France’s President Francois Hollande. (Bloomberg)

PARIS (AFP) ― The French government was under fire Sunday over its attempts to hike taxes, with the ruling Socialists forced to back down on one tax plan and facing violent protests over another.

Under pressure from the European Union to rein in the state deficit, President Francois Hollande’s government has announced about 3 billion euros ($4.1 billion) in tax increases for next year.

The hikes, along with major spending cuts, are provoking widespread discontent and damaging Hollande’s deeply unpopular government.

In the latest setback, the government announced Sunday it was dropping plans to increase taxes on popular saving programs.

The plans would have harmonized tax rates on interest from several kinds of savings plans at 15.5 percent, raising an extra 600 million euros in revenues.

In some cases the increases would have been retroactive on earnings from interest dating back to 1997.

The plan was approved as part of a budget vote in the lower house National Assembly last week but came under fire from groups representing savers, the opposition and even some Socialists.

Budget Minister Bernard Cazeneuve announced in Le Journal du Dimanche that the government had dropped the plan and the tax increase would apply only to certain life insurance policies.

Finance Minister Pierre Moscovici said the move showed the government was willing to listen to voters’ concerns and “adapt its decisions”.

“We have heard the concerns of small savers,” Moscovici said on Europe 1 radio.

The opposition welcomed the move and accused the Socialists of flip-flopping.

“The government has committed yet another blunder, this was the theft of people’s savings ... and the government had no other choice” but to drop the idea, said Bruno Le Maire, a former minister with the center-right UMP.

In Brittany meanwhile, about 1,000 protesters clashed with police on Saturday as they attempted to destroy a metal toll gate near the town of Pont-de-Buis in protest over a new “ecotax” due to take effect on Jan. 1.

Protesters set fire to bales of hay and tires and threw eggs and other projectiles at police, who responded with tear gas.

Three protesters were injured, one of them seriously, and six police received minor injuries.

The ecotax, aimed at encouraging environmentally friendly commercial transport, imposes new levies on French and foreign vehicles transporting commercial goods weighing over 3.5 tones.
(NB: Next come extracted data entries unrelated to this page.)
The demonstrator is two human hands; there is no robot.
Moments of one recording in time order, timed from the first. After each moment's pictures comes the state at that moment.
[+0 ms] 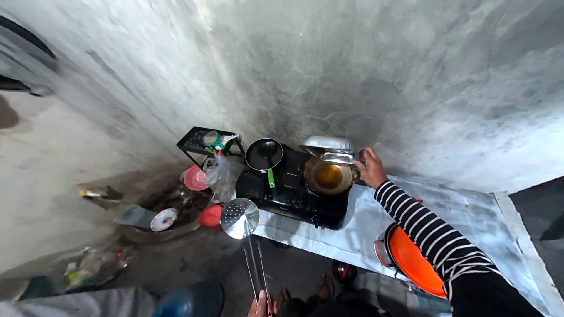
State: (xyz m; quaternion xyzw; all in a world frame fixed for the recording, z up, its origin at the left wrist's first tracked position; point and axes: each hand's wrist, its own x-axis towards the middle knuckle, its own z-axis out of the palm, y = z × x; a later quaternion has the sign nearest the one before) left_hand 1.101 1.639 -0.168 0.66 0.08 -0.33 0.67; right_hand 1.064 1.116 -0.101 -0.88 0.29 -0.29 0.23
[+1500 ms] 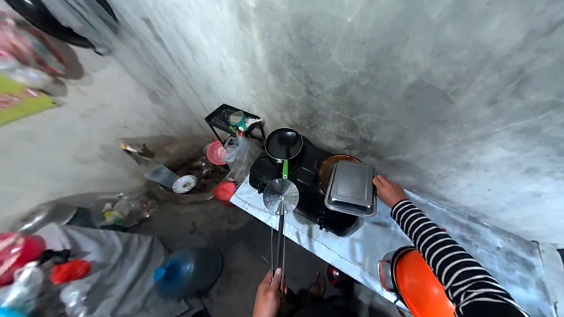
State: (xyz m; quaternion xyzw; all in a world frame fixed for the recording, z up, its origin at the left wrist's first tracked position) left_hand 1.099 1.588 -0.170 0.74 0.05 -0.35 0.57; right_hand 1.059 1.079 -0.174 -0.97 0.23 0.02 0.03
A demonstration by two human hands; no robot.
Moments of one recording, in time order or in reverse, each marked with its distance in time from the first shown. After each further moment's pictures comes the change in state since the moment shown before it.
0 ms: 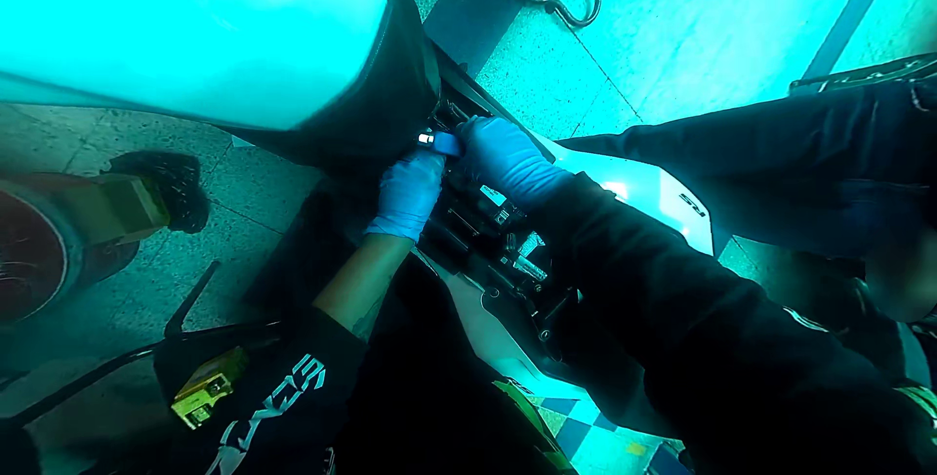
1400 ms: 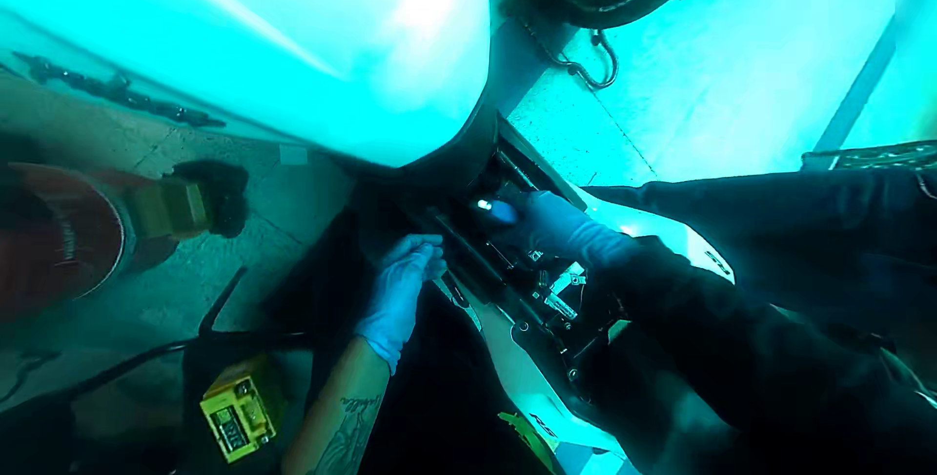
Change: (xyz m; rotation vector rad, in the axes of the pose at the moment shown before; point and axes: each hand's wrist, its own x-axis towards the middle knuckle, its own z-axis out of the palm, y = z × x) left_hand -0.100 -0.051 -0.056 -1.282 -0.062 -0.657; right_hand -0.026 -0.016 -0.010 0.199 -0.244 0.089
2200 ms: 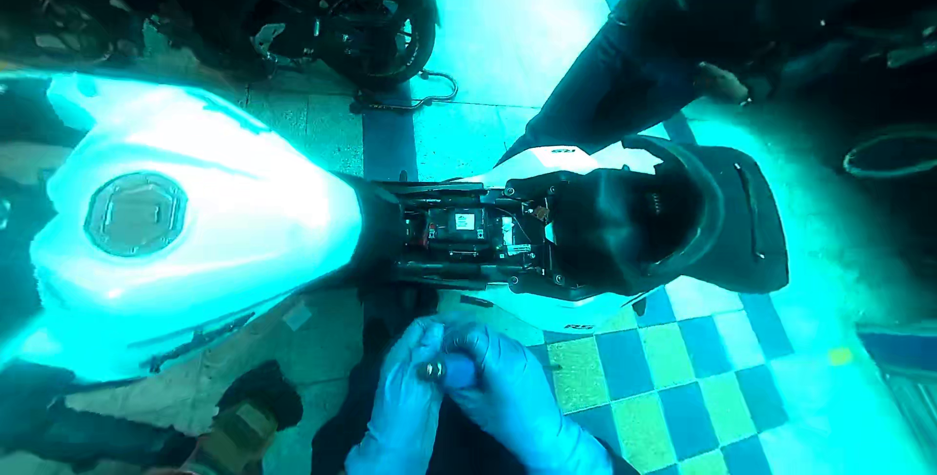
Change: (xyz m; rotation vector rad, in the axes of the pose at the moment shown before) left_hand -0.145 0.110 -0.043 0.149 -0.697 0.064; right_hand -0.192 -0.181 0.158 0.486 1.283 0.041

Critics say the tax will seriously damage Brittany’s farming and food sectors by increasing transportation costs ― driving some companies out of business and leading to major job losses.

Marine Le Pen, the leader of the far-right National Front, expressed support for the protesters on Sunday.

“I understand their anger and I understand why they are protesting,” said Le Pen, whose party is leading in opinion polls ahead of local elections in France next year.

Protests over the tax have grown in Brittany despite government promises to help the food sector and partially exempt Breton roads.

Another major protest has been called for next Saturday.

Hollande’s government has put forward a number of controversial tax ideas since the Socialists took power in mid-2012, including a 75 percent charge on high earners.

French football clubs announced last week they will go on strike at the end of next month to protest the 75 percent tax ― in the first lockdown in the professional French game since 1972.

Echoing arguments used by other corporate opponents, the clubs said the tax will make it harder to attract top-flight talent to France.